Precautions of Pyruvate Broth Test

• The pyruvate broth should not be over sterilized as excess heat may destroy sodium pyruvate or indicator.
• The broth tubes should be stored at 4–8°C in upright position and protected from direct light.
• The broth must be allowed to reach room temperature before inoculation.
• A light inoculum should be used to avoid false positive reaction due to carryover acids.
• The caps of test tubes should be kept loose during incubation for proper gas exchange.
• The test should not be discarded early and incubation should be continued up to 5 days if required.
• The media used should be free from residual carbohydrates to prevent false results.
• Yellowish green colour should be considered as negative reaction and not positive.
• All cultures and inoculated tubes should be handled using proper aseptic technique.

Uses of Pyruvate Broth Test

• It is used for differentiation of Enterococcus species based on pyruvate utilization.
• It helps in identification of Enterococcus faecalis which gives positive pyruvate reaction.
• It is used to differentiate Enterococcus faecium which shows negative reaction in pyruvate broth.
• It helps in differentiation of Enterococcus from Group D streptococci such as Streptococcus bovis.
• It is useful as a supplementary biochemical test in identification of Gram positive catalase negative cocci.
• It is applied in determining ability of organism to utilize pyruvate as sole source of energy.

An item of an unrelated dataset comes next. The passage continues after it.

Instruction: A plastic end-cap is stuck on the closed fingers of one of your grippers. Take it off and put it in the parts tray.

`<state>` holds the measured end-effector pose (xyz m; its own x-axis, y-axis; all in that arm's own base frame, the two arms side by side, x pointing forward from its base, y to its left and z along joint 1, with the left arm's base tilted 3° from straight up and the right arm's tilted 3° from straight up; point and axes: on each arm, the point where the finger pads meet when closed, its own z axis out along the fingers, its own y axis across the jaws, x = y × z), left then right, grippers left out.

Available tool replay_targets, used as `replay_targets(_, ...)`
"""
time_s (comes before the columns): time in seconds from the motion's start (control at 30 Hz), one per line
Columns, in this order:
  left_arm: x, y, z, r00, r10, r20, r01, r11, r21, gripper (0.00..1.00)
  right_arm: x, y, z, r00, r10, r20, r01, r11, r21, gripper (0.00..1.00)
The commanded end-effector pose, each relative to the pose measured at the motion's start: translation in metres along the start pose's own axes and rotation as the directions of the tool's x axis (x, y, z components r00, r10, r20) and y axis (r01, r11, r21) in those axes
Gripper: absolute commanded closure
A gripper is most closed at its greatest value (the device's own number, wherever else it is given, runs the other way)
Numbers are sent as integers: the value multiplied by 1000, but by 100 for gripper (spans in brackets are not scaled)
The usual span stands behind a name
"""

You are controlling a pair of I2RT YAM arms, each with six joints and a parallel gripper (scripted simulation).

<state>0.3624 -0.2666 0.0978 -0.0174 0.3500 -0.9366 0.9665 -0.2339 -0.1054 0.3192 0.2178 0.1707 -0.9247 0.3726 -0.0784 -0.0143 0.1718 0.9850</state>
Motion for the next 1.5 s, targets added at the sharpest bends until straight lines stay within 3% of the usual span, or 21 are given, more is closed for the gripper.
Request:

Advantages of Pyruvate Broth Test

• It helps in easy differentiation of Enterococcus faecalis and Enterococcus faecium.
• It provides supportive information for selection of appropriate antibiotic therapy.
• It is useful in distinguishing Enterococcus from Group D streptococci.
• It is a simple and cost effective biochemical test.
• It can be performed in routine microbiology laboratory without special equipment.
• It gives clear visual result due to distinct colour change of indicator.
• It is helpful as a confirmatory test when identification results are doubtful.

Limitations of Pyruvate Broth Test

• It has limited application and is mainly used for differentiation of Enterococcus species.
• It cannot be used as a sole test for complete identification of organism.
• Presence of residual carbohydrates in media may give false positive reaction.
• Use of heavy inoculum may lead to misleading colour change.
• Slow growing strains may show false negative result if incubation is stopped early.
• The indicator bromothymol blue is light sensitive and improper storage may affect result.
• Occasional strain variation may give atypical reaction.
• Weak yellowish green colour may create difficulty in interpretation of result.